(Stored dataset items)
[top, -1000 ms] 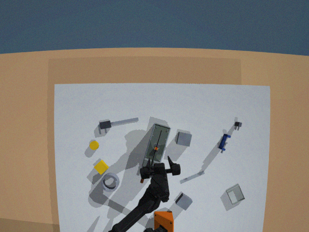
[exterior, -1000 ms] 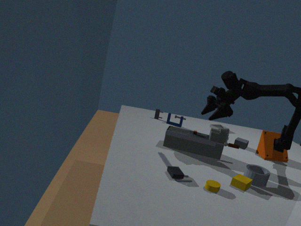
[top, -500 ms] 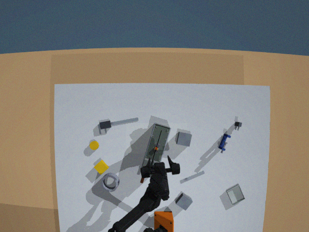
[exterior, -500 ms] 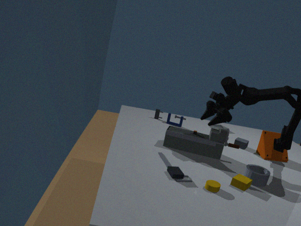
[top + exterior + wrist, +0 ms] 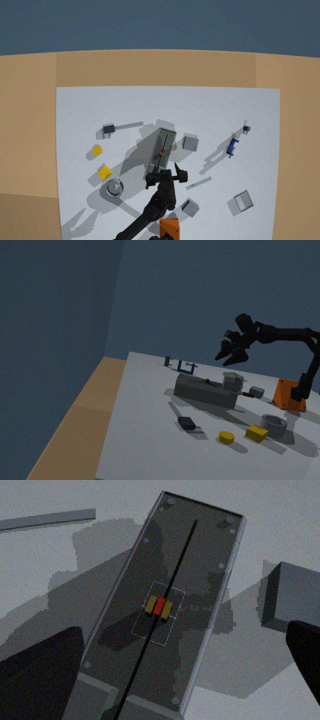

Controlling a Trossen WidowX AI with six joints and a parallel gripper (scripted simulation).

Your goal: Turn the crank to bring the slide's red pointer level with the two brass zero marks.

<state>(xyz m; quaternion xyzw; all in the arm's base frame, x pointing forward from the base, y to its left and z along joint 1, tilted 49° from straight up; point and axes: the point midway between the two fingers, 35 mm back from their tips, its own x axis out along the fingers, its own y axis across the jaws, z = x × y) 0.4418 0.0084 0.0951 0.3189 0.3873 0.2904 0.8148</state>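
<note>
Right now my gripper tip is 140 mm past the brown crank handle, 70 mm to the right of it and 100 mm above it. Round my gripper tip: flat grey bar (120 mm behind, 210 mm to the right, 160 mm below); red pointer (30 mm ahead, 20 mm to the left, 80 mm below); yellow block (130 mm behind, 320 mm to the left, 150 mm below).
</note>
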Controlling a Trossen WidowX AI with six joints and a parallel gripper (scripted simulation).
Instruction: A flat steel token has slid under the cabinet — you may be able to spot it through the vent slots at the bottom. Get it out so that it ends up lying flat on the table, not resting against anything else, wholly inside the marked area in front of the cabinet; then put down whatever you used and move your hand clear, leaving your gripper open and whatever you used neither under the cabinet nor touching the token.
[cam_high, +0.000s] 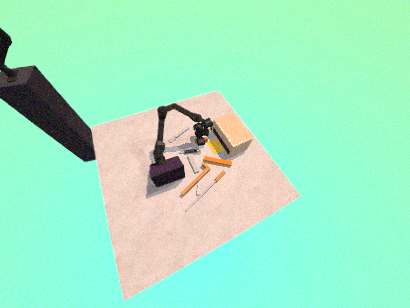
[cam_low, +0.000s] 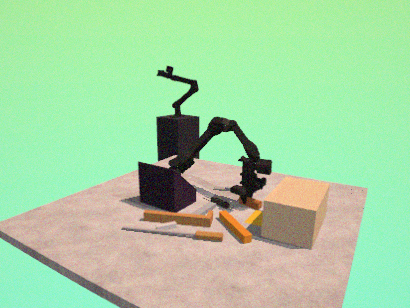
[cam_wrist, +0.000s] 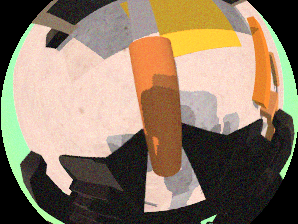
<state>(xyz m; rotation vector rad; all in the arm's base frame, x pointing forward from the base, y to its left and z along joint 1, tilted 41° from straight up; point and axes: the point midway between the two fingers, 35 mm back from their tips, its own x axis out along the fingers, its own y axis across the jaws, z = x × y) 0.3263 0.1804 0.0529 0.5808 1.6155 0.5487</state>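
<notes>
My gripper tip is now 13 cm past the dark-handled tool and 8 cm to the left of it. From my gripper tip the other things lie so: orange bar (9 cm ahead, 23 cm to the right, 1 cm above).
</notes>
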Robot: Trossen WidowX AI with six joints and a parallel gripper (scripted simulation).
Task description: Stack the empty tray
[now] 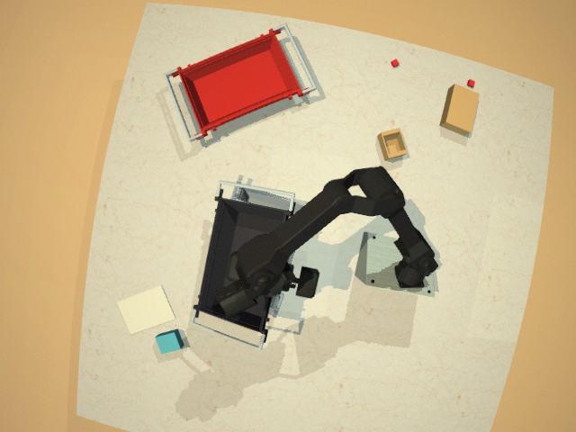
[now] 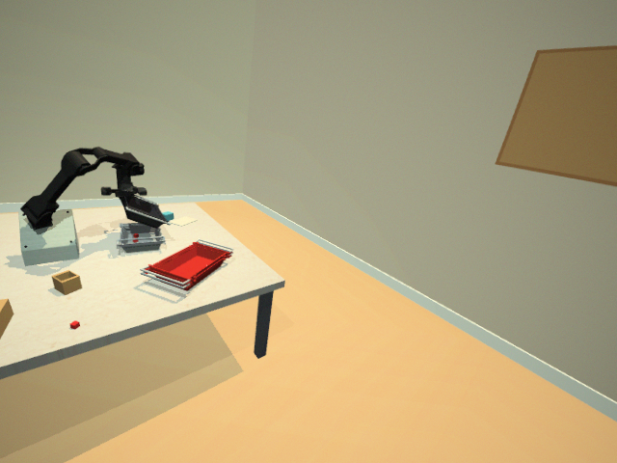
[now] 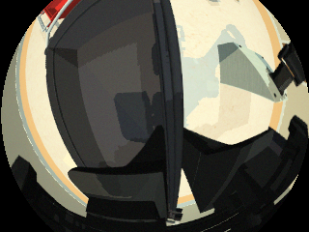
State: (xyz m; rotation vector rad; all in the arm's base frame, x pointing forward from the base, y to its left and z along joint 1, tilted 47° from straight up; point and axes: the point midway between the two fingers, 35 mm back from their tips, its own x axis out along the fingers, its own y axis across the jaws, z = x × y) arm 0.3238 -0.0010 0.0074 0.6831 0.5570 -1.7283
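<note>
Now: the black tray 80 mm ahead of my gripper tip, 10 mm to the right of it and 10 mm below it. Round my gripper tip: cream flat pad: 360 mm ahead, 180 mm below, 160 mm to the left; teal cube: 280 mm ahead, 230 mm to the left, 160 mm below; wooden box: 330 mm to the right, 290 mm behind, 170 mm below.
</note>
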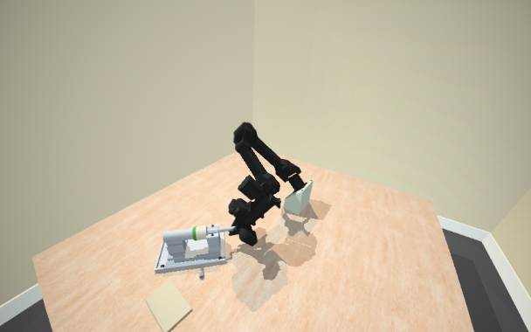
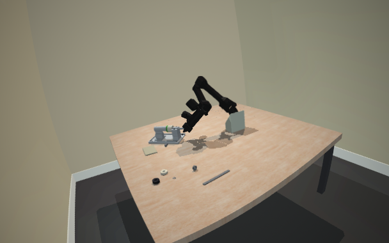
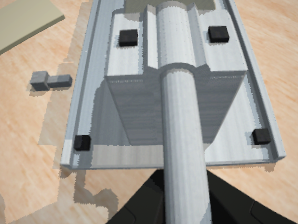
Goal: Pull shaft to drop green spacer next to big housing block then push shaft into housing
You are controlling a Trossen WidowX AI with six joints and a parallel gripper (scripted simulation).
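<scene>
Right now my gripper tip is 3 cm to the left of the grey shaft, 3 cm short of it and 2 cm below it. Also, from my gripper tip: tan square plate: 26 cm ahead, 5 cm below, 2 cm to the right; cream spacer: 7 cm to the right, 6 cm ahead, 2 cm above; green spacer: 8 cm to the right, 8 cm ahead, 2 cm above.
</scene>
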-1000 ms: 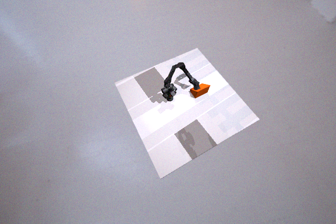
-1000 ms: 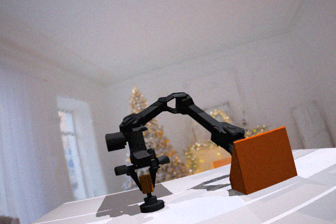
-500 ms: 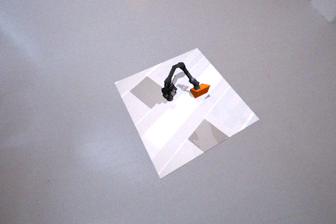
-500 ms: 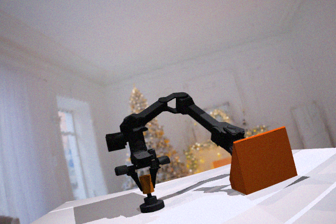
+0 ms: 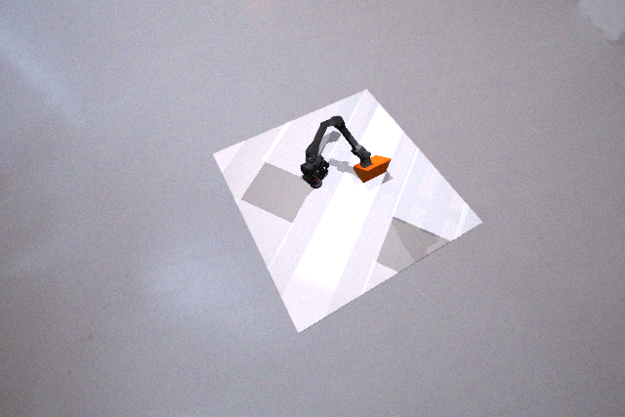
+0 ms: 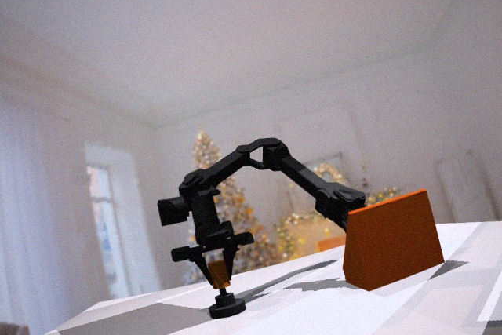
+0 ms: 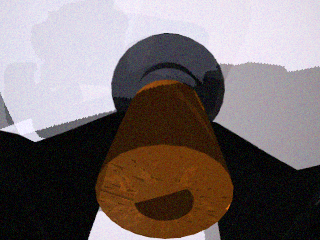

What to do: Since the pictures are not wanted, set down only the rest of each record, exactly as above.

Response box:
[top, -1000 ms] 
[exterior, -1000 ms] 
[top, -500 ms] 
[exterior, -500 ms] 
[top + exterior + wrist, +0 ms] 

Controlling a Trossen WidowX AI with six joints and a parallel gripper (scripted simulation).

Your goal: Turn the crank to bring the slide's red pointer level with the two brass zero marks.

<state>(xyz m; quaternion xyzw; all in the arm's base frame, x pointing forward from the base, y to its left and z along joint 1, tilted 49° from straight up; point and axes: the point midway between the two fingers, 35 mm back from their tips, its own x axis out along the fingers, its own y axis across the jaws, z = x × y) 0.4418 0.0084 0.0951 0.3189 0.3873 0.2904 0.8148</state>
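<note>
Right now my gripper tip is 140 mm past the brown crank handle, 70 mm to the right of it and 100 mm above it. Round my gripper tip: flat grey bar (120 mm behind, 210 mm to the right, 160 mm below); red pointer (30 mm ahead, 20 mm to the left, 80 mm below); yellow block (130 mm behind, 320 mm to the left, 150 mm below).
</note>
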Controlling a Trossen WidowX AI with six joints and a parallel gripper (scripted simulation).
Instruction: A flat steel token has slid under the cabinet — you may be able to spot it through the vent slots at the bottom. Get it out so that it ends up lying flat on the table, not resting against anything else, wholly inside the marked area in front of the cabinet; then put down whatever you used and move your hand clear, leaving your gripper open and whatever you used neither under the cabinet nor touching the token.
[cam_high, +0.000s] 
[cam_low, +0.000s] 
[cam_wrist, +0.000s] 
<state>(xyz m; rotation vector rad; all in the arm's base frame, x pointing forward from the base, y to its left and z along joint 1, tilted 41° from straight up; point and axes: the point midway between the two fingers, 35 mm back from their tips, its own x axis out along the fingers, its own y axis across the jaws, z = x × y) 0.3263 0.1804 0.0529 0.5808 1.6155 0.5487</state>
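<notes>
My gripper tip is now 13 cm past the dark-handled tool and 8 cm to the left of it. From my gripper tip the other things lie so: orange bar (9 cm ahead, 23 cm to the right, 1 cm above).
</notes>
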Robot: Trossen WidowX AI with six joints and a parallel gripper (scripted simulation).
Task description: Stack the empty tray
[now] 
[now] 
[now] 
State: (xyz m; rotation vector rad; all in the arm's base frame, x pointing forward from the base, y to its left and z along joint 1, tilted 47° from straight up; point and axes: the point midway between the two fingers, 35 mm back from their tips, its own x axis out along the fingers, its own y axis across the jaws, z = x × y) arm 0.3238 -0.0010 0.0074 0.6831 0.5570 -1.7283
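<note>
Now: the black tray 80 mm ahead of my gripper tip, 10 mm to the right of it and 10 mm below it. Round my gripper tip: cream flat pad: 360 mm ahead, 180 mm below, 160 mm to the left; teal cube: 280 mm ahead, 230 mm to the left, 160 mm below; wooden box: 330 mm to the right, 290 mm behind, 170 mm below.
</note>
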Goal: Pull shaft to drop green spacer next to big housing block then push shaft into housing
You are controlling a Trossen WidowX AI with six joints and a parallel gripper (scripted simulation).
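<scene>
Right now my gripper tip is 3 cm to the left of the grey shaft, 3 cm short of it and 2 cm below it. Also, from my gripper tip: tan square plate: 26 cm ahead, 5 cm below, 2 cm to the right; cream spacer: 7 cm to the right, 6 cm ahead, 2 cm above; green spacer: 8 cm to the right, 8 cm ahead, 2 cm above.
</scene>
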-1000 ms: 
-1000 ms: 
-500 ms: 
-500 ms: 
+0 ms: 
+0 ms: 
+0 ms: 

The requested output is complete.